→ What you will do
From the listing below, retype exactly the line holding "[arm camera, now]", the line holding "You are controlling", and the lines between them; skip everything else.

→ Stored data
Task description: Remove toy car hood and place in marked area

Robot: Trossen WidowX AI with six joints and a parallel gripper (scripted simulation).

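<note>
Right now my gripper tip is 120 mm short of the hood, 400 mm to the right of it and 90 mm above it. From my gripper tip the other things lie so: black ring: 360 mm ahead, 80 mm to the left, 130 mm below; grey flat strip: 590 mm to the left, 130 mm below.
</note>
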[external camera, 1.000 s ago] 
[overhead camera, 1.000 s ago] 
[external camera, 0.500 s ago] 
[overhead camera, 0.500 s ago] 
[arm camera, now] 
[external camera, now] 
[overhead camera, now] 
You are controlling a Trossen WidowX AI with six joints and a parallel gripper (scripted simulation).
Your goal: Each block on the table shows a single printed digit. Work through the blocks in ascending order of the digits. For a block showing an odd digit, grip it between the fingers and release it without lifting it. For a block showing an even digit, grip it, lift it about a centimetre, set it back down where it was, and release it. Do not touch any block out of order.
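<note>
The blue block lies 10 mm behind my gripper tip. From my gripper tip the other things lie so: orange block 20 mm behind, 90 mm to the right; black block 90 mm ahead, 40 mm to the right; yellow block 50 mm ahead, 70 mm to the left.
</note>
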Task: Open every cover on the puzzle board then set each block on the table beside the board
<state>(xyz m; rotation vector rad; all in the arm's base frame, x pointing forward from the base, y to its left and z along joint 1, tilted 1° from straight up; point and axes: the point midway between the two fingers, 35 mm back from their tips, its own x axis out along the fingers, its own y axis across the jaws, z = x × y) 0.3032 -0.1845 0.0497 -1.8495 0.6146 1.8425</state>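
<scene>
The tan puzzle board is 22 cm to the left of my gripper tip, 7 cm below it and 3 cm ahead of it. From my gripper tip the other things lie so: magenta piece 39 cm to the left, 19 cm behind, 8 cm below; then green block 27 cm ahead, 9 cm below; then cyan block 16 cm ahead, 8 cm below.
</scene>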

→ Solution to this problem
[arm camera, now] 
[external camera, now] 
[overhead camera, now] 
You are controlling a Trossen WidowX AI with six joints and a parallel gripper (scripted simulation).

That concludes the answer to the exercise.